Illinois Women on the Rise
The Illinois delegation next year probably will include Newman along with Republican Mary Miller, a farmer and educator who dominated a four-candidate primary in the downstate 15th District held by Rep. John Shimkus (R), who isn’t seeking re-election. That was the dispositive election in a district where Trump won 71% of the vote in 2016. Miller, who took 57% of the vote against three candidates, was the preferred candidate of the House Freedom Caucus, a group of some of the most strongly conservative Republicans.
Illinois’ House delegation presently has four Democratic women and no Republican women.
Of the four Democrats, first-term Rep. Lauren Underwood of the 14th Districtprobably has the most difficult re-election campaign.
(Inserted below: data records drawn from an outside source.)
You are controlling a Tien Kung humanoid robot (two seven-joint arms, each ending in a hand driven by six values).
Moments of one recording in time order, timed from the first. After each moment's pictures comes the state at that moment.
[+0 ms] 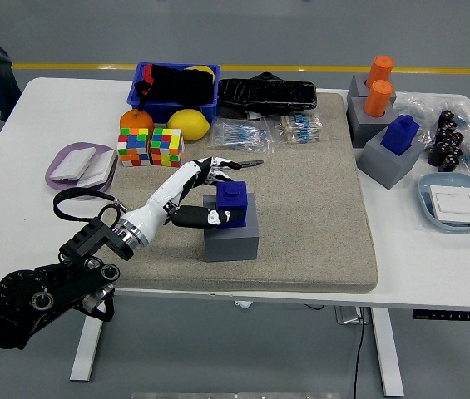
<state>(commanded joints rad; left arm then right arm) -0.64 0.30 -0.35 -1.12 0.88 0.32 -0.43 -0.10 -0.46 1.33 0.46 -1.29 0.23 -0.04</state>
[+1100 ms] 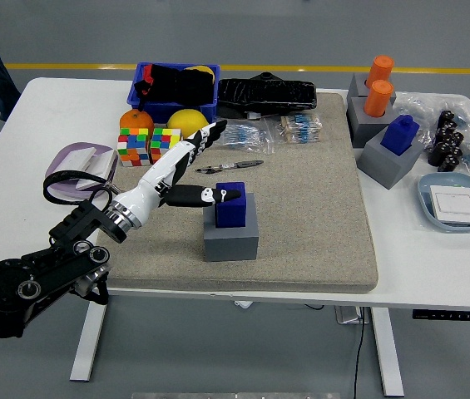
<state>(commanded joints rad) -0.63 0.33 -0.50 -1.15 0.90 0.25 -0.41 -0.10 -0.46 1.34 0.46 -1.29 0.23 -0.04</state>
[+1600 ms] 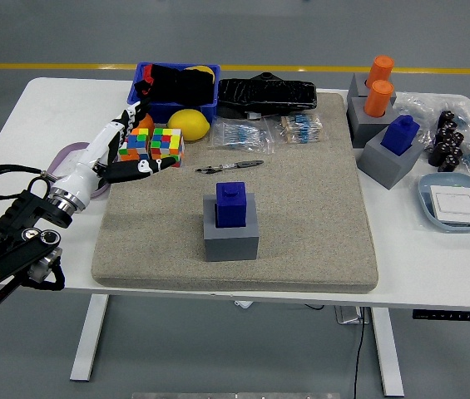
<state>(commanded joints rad) -0.58 0.45 -0.61 -1.04 0.84 0.28 -0.43 -0.09 -0.47 1.33 0.46 -1.29 0.23 -0.04</state>
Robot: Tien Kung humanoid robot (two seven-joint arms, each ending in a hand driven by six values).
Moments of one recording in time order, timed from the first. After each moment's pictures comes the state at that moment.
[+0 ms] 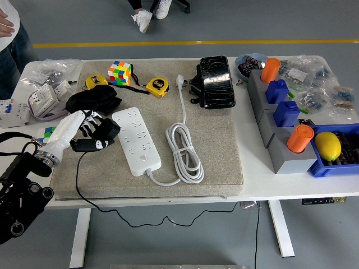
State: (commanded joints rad) left arm -0.30 0.31 -1.07 -1.06 1.78 0.22 -0.20; right arm -0.15 -0.23 1.22 0.36 -0.38 -0.08 -0.03
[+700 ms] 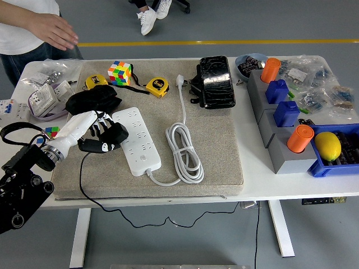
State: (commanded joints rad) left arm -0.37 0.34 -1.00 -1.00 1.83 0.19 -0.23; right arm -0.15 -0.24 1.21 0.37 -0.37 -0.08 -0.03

She represents a district of Chicago suburbs and exurbs that voted for Trump by 4 points in 2016. Her Republican opponent is Jim Oberweis, a state senator and wealthy dairy executive who previously lost six bids for House, Senate, and governor.
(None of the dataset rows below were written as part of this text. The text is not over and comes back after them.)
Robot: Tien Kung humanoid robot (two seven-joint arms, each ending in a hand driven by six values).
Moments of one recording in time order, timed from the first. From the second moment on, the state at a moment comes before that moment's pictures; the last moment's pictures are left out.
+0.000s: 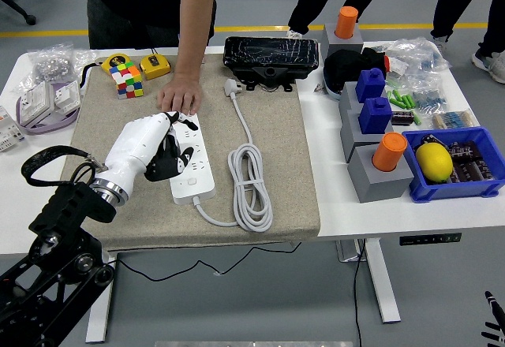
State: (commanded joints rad) left arm -0.13 0.20 -1.11 -1.67 2.15 0.18 0.29; right arm 0.23 -0.11 1.68 0.18 -1.36 -0.14 -0.14
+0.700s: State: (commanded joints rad) left arm -0.08 0.25 -1.12 -1.68 2.20 0.01 0.38; right arm 0.22 -0.11 1.68 0.18 -1.37 -0.14 -0.14
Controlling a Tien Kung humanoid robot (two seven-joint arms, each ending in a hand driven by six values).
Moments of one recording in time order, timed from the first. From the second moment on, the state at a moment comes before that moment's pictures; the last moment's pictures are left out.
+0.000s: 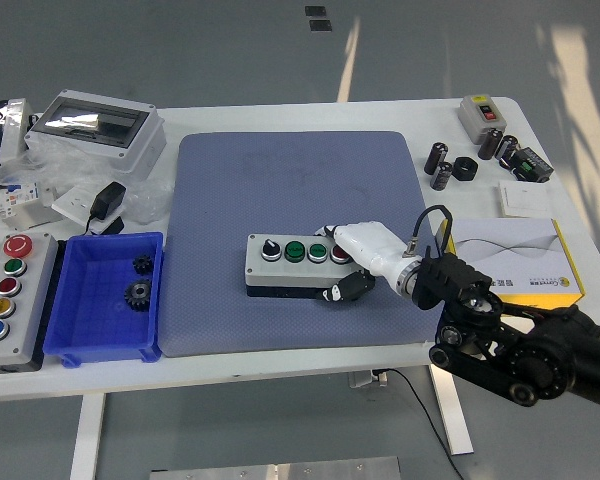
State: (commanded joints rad) left arm -0.01 0.12 -1.47 -0.18 1.27 0.06 0.29; right arm 0.67 -0.34 0.34 1.24 -1.75 -0.20 -0.24
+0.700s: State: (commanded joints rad) left arm -0.01 0.12 -1.47 -0.18 1.28 0.06 0.30; right arm 0.67 -0.36 0.36 1.28 -1.63 -0.18 -0.22
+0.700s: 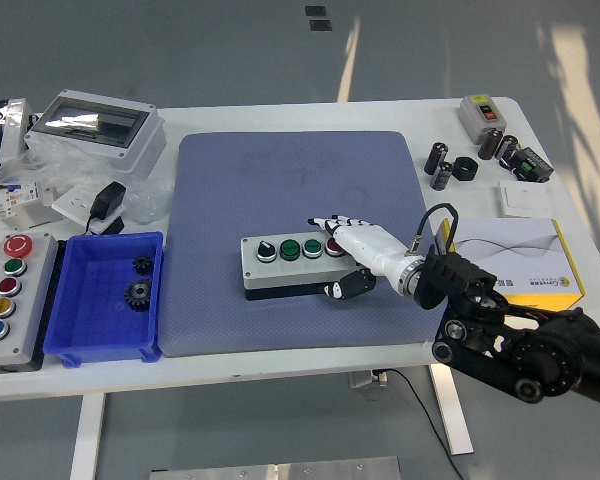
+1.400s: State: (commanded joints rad) left arm 0.00 0.11 -1.47 -0.18 1.28 0.05 0.29; right arm 0.66 -0.42 0.40 1.34 -1.52 -0.13 -0.21
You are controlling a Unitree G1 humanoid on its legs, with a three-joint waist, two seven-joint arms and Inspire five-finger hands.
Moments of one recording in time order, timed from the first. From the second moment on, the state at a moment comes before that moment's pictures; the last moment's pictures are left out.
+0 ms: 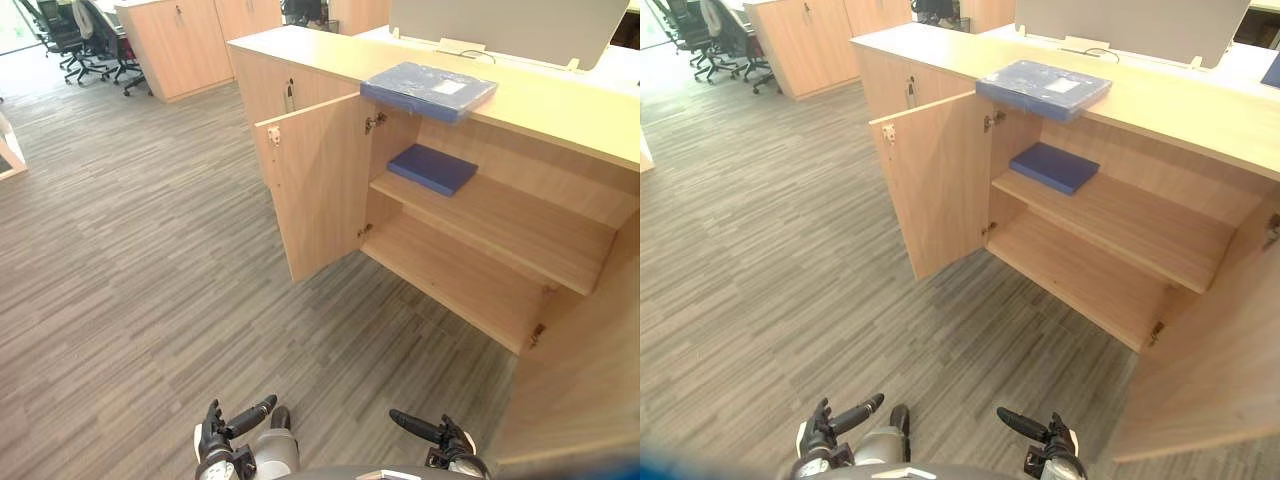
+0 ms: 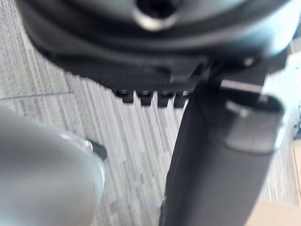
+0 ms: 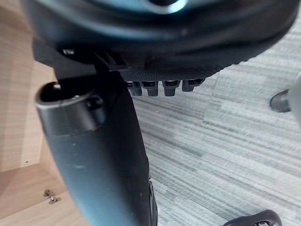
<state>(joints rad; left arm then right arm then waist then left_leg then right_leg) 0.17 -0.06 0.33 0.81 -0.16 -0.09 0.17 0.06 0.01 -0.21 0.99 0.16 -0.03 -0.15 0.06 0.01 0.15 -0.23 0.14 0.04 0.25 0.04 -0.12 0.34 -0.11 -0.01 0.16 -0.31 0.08</state>
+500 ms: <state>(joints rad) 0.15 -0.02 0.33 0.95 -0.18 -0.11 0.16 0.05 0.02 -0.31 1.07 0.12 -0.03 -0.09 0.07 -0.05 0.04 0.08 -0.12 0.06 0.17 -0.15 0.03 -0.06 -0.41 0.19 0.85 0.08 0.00</state>
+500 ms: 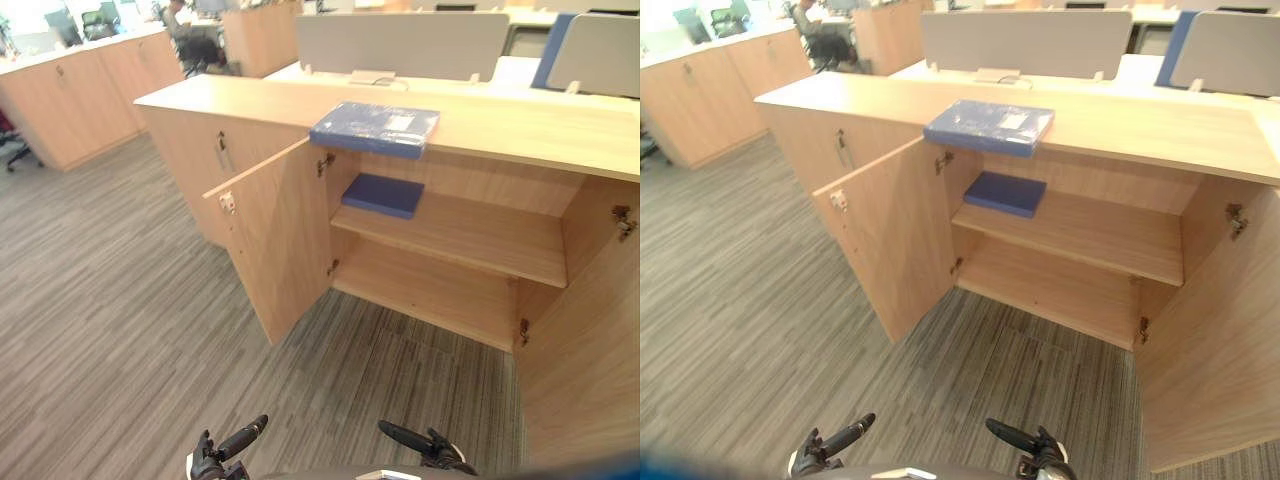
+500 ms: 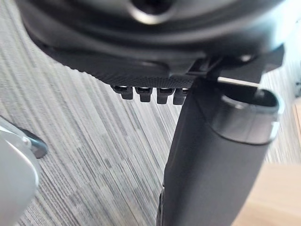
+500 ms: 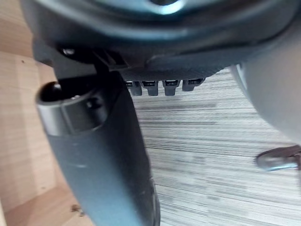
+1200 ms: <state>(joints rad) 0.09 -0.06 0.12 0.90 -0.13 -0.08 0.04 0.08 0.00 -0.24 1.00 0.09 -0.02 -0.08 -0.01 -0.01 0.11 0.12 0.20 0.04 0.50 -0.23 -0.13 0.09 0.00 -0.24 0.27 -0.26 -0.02</state>
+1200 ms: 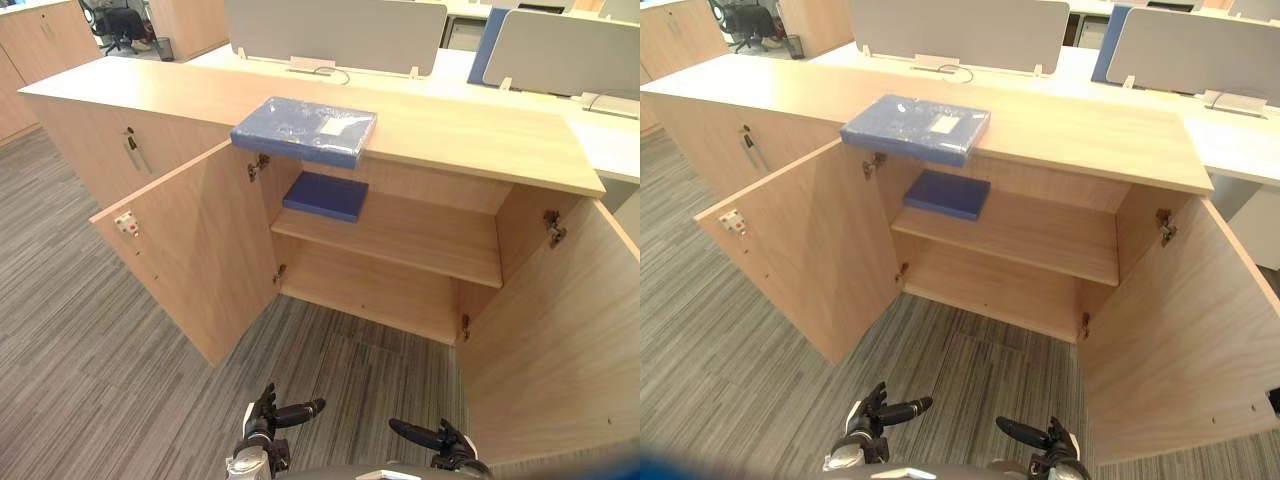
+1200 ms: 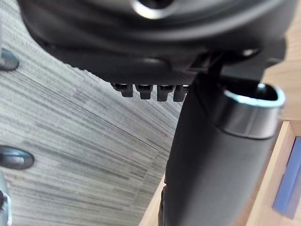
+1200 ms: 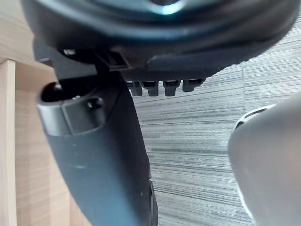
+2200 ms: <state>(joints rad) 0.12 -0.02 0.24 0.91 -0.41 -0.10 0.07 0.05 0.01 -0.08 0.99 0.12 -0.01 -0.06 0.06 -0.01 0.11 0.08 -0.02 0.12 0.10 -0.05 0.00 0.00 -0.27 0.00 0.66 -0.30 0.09</state>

Oberweis had 26% of the vote in a seven-candidate primary and edged out two women — state Sen. Sue Rezin (23%) and Catalina Lauf (20%), a Latina who worked in the Trump administration’s Commerce Department. Rezin was the preferred candidate of Value in Electing Women PAC, which advocates for more Republican women in Congress, and the Republican Main Street Partnership PAC, which says it represents the “governing wing” of the party.
In the 13th District, which includes Champaign and most of Springfield, Democrat Betsy Dirksen Londrigan will face Rep. Rodney Davis(R) in a rematch of a 2018 contest that Davis won by less than 1 percentage point.
Republicans nominated businesswoman Esther Joy King to oppose Democratic Congressional Campaign Committee Chairwoman Cheri Bustos in the 17th District, which includes Rock Island and most of Rockford and Peoria. The district voted for Trump by less than 1 percentage point in 2016, though Bustos was re-elected in 2018 with 62% — the best showing by any Democrat in a district that voted Republican for president.
In the 6th District, anchored in suburban DuPage County near Chicago, Republicans nominated Jeanne Ives, a former state legislator and military veteran, to oppose first-term Rep. Sean Casten (D). The district is upper-income and well-educated and historically Republican, though it resisted the GOP in 2016, when Trump lost the district by about 7 percentage points, and in 2018, when Casten unseated Rep. Peter Roskam (R). In 2018, Ives ran as a conservative primary challenger to then-Gov. Bruce Rauner and almost unseated him.
The other two women in the Illinois House delegation, Democratic Reps. Robin Kelly of the 2nd District and Jan Schakowskyof the 9th District, represent overwhelmingly Democratic constituencies in metropolitan Chicago and are strongly favored to win new terms in November.